### EXCERPTED RECORDS
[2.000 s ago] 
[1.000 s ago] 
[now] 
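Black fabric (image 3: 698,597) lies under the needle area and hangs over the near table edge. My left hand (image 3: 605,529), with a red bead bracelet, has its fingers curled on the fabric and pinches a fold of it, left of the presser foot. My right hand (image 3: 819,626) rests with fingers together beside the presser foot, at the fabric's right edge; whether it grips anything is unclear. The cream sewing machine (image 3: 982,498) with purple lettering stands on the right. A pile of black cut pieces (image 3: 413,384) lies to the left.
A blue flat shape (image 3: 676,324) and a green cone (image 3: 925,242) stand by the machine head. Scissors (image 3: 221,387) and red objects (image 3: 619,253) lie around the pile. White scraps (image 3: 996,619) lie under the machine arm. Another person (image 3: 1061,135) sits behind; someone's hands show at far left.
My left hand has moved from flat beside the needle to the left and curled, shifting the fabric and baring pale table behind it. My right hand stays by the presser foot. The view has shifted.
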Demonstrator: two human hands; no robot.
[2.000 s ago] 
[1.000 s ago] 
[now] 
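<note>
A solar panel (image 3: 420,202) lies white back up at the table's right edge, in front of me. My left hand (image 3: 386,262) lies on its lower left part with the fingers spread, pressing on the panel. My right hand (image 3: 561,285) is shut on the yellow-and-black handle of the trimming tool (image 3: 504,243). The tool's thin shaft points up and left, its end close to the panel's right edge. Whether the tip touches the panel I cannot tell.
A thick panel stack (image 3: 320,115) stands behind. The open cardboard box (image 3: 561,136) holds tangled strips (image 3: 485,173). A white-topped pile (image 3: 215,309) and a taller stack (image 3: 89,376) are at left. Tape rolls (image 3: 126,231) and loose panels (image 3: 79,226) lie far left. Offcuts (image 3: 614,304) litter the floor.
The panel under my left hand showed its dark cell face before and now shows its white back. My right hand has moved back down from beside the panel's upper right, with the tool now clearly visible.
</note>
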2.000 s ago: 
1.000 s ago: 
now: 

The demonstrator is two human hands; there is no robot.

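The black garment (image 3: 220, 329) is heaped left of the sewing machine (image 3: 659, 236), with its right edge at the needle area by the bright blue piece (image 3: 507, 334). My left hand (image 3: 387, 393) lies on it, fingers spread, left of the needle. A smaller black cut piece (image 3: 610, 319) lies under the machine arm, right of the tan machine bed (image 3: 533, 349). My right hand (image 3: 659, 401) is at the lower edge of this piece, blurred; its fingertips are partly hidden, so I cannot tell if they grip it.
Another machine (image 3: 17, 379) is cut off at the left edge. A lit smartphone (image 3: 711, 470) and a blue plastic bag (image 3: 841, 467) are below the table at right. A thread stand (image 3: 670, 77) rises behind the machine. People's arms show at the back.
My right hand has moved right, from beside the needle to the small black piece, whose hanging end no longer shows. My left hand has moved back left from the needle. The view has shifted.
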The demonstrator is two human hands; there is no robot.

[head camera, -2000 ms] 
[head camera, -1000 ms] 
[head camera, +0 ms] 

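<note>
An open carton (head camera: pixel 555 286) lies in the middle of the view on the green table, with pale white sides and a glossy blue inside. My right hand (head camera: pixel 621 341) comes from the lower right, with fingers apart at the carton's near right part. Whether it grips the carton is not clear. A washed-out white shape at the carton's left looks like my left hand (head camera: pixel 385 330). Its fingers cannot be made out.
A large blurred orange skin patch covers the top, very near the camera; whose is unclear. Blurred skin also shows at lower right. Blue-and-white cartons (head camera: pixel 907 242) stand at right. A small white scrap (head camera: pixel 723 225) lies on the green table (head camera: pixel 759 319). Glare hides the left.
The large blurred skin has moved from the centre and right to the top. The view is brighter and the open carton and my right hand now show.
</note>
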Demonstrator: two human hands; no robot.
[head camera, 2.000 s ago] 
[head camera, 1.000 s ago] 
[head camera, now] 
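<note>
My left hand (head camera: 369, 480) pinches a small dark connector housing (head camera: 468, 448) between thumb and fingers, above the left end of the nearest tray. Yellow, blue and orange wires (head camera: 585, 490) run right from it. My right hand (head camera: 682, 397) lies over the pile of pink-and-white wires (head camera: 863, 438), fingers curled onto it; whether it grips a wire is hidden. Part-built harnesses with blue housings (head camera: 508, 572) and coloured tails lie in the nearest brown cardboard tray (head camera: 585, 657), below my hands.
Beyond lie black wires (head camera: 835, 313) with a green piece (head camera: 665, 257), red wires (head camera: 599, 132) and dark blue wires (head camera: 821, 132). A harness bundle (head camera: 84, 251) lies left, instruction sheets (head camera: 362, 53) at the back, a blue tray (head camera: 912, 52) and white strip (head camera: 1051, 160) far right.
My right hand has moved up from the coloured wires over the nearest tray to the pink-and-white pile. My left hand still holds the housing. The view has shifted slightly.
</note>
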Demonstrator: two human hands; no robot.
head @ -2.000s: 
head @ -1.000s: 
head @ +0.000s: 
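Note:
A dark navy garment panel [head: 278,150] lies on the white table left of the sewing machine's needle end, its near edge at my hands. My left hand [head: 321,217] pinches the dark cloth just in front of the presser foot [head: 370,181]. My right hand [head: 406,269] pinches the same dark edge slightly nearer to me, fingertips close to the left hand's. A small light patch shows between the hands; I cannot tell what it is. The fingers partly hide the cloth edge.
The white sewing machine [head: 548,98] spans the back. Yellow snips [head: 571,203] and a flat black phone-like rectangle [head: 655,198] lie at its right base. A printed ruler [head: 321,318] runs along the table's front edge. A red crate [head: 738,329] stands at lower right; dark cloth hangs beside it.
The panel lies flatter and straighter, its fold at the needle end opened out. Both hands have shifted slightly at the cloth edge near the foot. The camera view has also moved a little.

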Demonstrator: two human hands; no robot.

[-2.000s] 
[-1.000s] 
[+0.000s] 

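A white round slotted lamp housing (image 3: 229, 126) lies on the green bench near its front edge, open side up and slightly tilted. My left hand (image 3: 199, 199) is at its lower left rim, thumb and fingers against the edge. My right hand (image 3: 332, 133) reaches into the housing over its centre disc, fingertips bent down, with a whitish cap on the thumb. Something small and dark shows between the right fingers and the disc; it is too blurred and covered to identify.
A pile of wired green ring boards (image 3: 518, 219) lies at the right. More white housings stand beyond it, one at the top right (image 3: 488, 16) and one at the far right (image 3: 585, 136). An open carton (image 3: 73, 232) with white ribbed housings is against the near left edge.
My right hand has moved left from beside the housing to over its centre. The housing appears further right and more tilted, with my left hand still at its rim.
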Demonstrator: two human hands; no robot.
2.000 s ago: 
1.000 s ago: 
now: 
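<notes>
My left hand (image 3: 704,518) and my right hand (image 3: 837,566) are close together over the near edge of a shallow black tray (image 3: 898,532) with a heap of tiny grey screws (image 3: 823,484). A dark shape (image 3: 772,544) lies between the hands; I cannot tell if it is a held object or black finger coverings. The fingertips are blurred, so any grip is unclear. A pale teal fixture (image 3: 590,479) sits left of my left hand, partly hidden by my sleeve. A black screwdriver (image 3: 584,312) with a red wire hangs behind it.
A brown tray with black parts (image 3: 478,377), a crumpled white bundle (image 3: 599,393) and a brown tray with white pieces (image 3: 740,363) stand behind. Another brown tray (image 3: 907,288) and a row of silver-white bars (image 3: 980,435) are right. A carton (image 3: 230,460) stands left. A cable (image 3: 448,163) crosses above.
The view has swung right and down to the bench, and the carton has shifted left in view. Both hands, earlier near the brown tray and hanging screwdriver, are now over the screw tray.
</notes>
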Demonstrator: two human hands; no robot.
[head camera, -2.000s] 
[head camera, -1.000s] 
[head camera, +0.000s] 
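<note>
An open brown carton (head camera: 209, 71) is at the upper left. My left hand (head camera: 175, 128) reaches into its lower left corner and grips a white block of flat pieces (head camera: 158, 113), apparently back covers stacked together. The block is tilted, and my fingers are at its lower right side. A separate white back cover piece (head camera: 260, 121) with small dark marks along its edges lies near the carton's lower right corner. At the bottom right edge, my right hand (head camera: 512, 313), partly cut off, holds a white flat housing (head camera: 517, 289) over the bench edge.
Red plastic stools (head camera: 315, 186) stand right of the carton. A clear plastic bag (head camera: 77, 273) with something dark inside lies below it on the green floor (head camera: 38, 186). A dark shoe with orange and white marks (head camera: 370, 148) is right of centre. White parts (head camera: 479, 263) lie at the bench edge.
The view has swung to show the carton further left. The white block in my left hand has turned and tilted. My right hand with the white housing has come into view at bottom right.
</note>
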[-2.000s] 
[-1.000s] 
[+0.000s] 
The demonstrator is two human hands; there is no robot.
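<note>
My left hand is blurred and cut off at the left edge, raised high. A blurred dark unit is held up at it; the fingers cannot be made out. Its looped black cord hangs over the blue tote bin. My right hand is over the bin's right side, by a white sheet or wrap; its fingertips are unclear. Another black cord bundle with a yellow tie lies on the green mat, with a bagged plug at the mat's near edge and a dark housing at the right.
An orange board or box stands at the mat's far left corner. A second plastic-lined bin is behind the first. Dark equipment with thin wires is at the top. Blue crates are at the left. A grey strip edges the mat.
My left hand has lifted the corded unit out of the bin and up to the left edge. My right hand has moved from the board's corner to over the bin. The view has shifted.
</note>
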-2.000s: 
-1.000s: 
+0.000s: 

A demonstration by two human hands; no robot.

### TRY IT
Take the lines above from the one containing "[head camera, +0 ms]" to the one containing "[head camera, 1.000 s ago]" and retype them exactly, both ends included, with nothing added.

### TASK SOLUTION
[head camera, +0 ms] 

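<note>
An open carton (head camera: pixel 555 286) lies in the middle of the view on the green table, with pale white sides and a glossy blue inside. My right hand (head camera: pixel 621 341) comes from the lower right, with fingers apart at the carton's near right part. Whether it grips the carton is not clear. A washed-out white shape at the carton's left looks like my left hand (head camera: pixel 385 330). Its fingers cannot be made out.
A large blurred orange skin patch covers the top, very near the camera; whose is unclear. Blurred skin also shows at lower right. Blue-and-white cartons (head camera: pixel 907 242) stand at right. A small white scrap (head camera: pixel 723 225) lies on the green table (head camera: pixel 759 319). Glare hides the left.
The large blurred skin has moved from the centre and right to the top. The view is brighter and the open carton and my right hand now show.
</note>
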Demonstrator: two human hands; no robot.
[head camera, 2.000 s ago] 
[head camera, 1.000 s ago] 

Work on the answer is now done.